The inner casing of a cold insulating cabinet for a refrigerator, freezer, or ice-making machine has been conventionally manufactured using an impact resistant polystyrene (HIPS) resin or ABS (acrylonitrile-butadiene rubber-styrene) resin and, as an insulation material, a polyurethane foam produced using trichloromonofluoromethane (CFC-11) as the blowing agent.
ABS resin in particular is an optimal inner casing material for said insulating cabinet not only from the standpoints of mechanical properties and processability but also in terms of adhesion to polyurethane foam and stress characteristics on contact with CFC-11 or exposure to the heating-cooling cycle of urethane foam production. However, in view of the recent rigorous control over the production and use of ozonosphere-destroying substances including CFC-11, new blowing agents have been explored. Among the substitutes for CFC-11 so far proposed are 1,1-dichloro-2,2,2-trifluoroethane (HCFC-123) and 1,1-dichloro-1-fluoroethane (HCFC-141b) but since these substitutes are more polar than CFC-11, the ABS resin heretofore available is ready to undergo cracking upon contact with these substitutes.

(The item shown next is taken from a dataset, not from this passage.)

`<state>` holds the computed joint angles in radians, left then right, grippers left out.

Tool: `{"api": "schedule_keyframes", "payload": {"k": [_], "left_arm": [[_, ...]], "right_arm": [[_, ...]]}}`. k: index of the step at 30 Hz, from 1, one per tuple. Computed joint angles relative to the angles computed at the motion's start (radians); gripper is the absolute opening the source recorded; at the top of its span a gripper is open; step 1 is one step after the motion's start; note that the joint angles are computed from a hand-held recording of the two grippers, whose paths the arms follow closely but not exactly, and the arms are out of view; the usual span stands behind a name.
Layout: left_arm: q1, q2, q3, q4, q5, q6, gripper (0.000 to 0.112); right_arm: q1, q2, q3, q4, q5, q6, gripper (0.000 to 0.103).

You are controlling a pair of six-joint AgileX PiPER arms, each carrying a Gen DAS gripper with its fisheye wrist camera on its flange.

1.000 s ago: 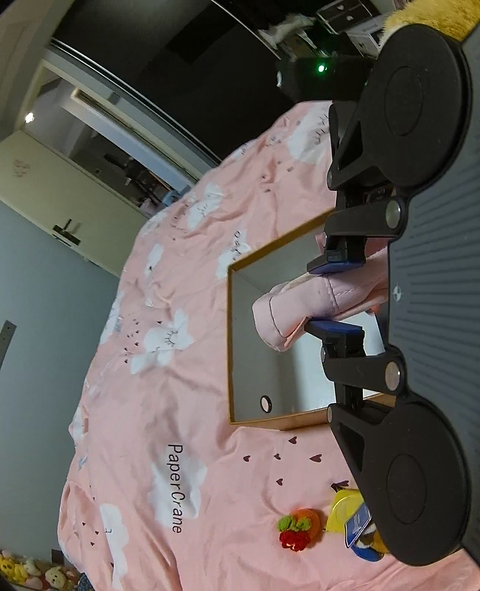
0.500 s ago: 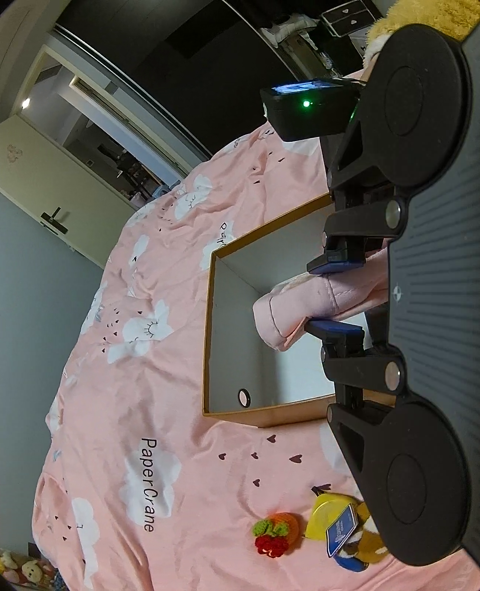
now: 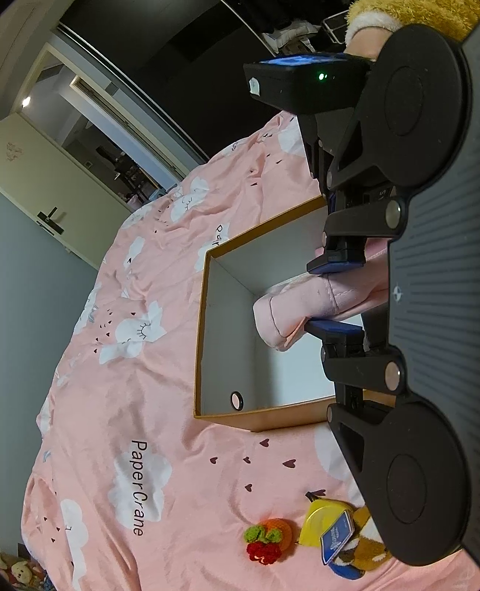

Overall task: Organize objects
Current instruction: 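Lower the pink case into the box with the right gripper and open it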

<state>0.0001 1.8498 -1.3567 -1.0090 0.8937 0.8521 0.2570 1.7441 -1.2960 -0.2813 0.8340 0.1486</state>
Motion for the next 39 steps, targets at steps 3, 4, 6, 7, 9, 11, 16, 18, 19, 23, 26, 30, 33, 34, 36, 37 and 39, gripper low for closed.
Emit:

Thus far, a technique comprising increasing the proportion of the rubber or acrylonitrile component of ABS resin has been proposed. However, increasing the rubber component (Japanese Unexamined Patent Publication No. 132712/1992) sacrifices the rigidity of resin, while increasing the proportion of acrylonitrile (Japanese Unexamined Patent Publication No. 170409/1992, Japanese Unexamined Patent Publication No. 17540/1993, Japanese Unexamined Patent Publication No. 17541/1993) detracts from the excellent mechanical properties and thermal stability of ABS resin. An ABS resin containing an ester of methacrylic acid as a comonomer unit has also been proposed (Japanese Unexamined Patent Publication No. 126756/1992) but this resin is not only inadequate in chlorofluorocarbon resistance but, just as it is the case with the above ABS resin enriched for acrylonitrile, has the disadvantage that the inherently excellent mechanical properties of ABS resin are sacrificed.
Technologies in which ABS resin is formulated with other polymers have also been proposed. For example, incorporation of thermoplastic polyester elastomers (Japanese Unexamined Patent Publication No. 132762/1992, Japanese Unexamined Patent Publication No. 170451/1992), addition of a higher fatty acid triglyceride to acrylonitrile-enriched ABS resin (Japanese Unexamined Patent Publication No. 154858/1992), the use of acrylonitrile-enriched acrylic rubber-modified graft and butadiene rubber-modified graft in combination (Japanese Unexamined Patent Publication No. 170460/1992), the use of ethylene-propylene rubber-modified graft and butadiene rubber-modified graft in combination (Japanese Unexamined Patent Publication No. 170461/1992), the use of ethylene-propylene rubber-modified graft and acrylic rubber-modified graft in combination (Japanese Unexamined Patent Publication No. 170462/1992), and addition of a polyester (Japanese Unexamined Patent Publication No. 17658/1993) can be mentioned by way of example. Although these technologies certainly contribute to chlorofluorocarbon resistance, none of them are fully satisfactory in the effect achieved.
In addition, the use of an agglomerate for the rubber or graft component of ABS resin has also been proposed. Thus, the technology employing an agglomerated rubber as the rubber component (Japanese Examined Patent Publication No. 30034/1977), the technology which comprises grafting a small proportion of a compound to the rubber component (a low grafting degree) and causing the resulting graft polymer to undergo agglomeration and enlargement (Japanese Examined Patent Publication No. 27378/1990), and the technology which comprises grafting a small proportion of a compound to the rubber component, causing the resulting graft polymer to undergo agglomeration and enlargement to form clusters, and finally grafting a larger amount of the compound (Japanese Unexamined Patent Publication No. 25227/1993) can be mentioned by way of example. These technologies are also contributory to enhanced chlorofluorocarbon resistance but are never fully satisfactory.
There has, thus, been a long-standing need for a new material having improved chlorofluorocarbon resistance (i.e. not easily undergoing cracking on contact with said substitutes) without being compromised in the characteristically excellent mechanical properties, thermal stability and processability of ABS resin.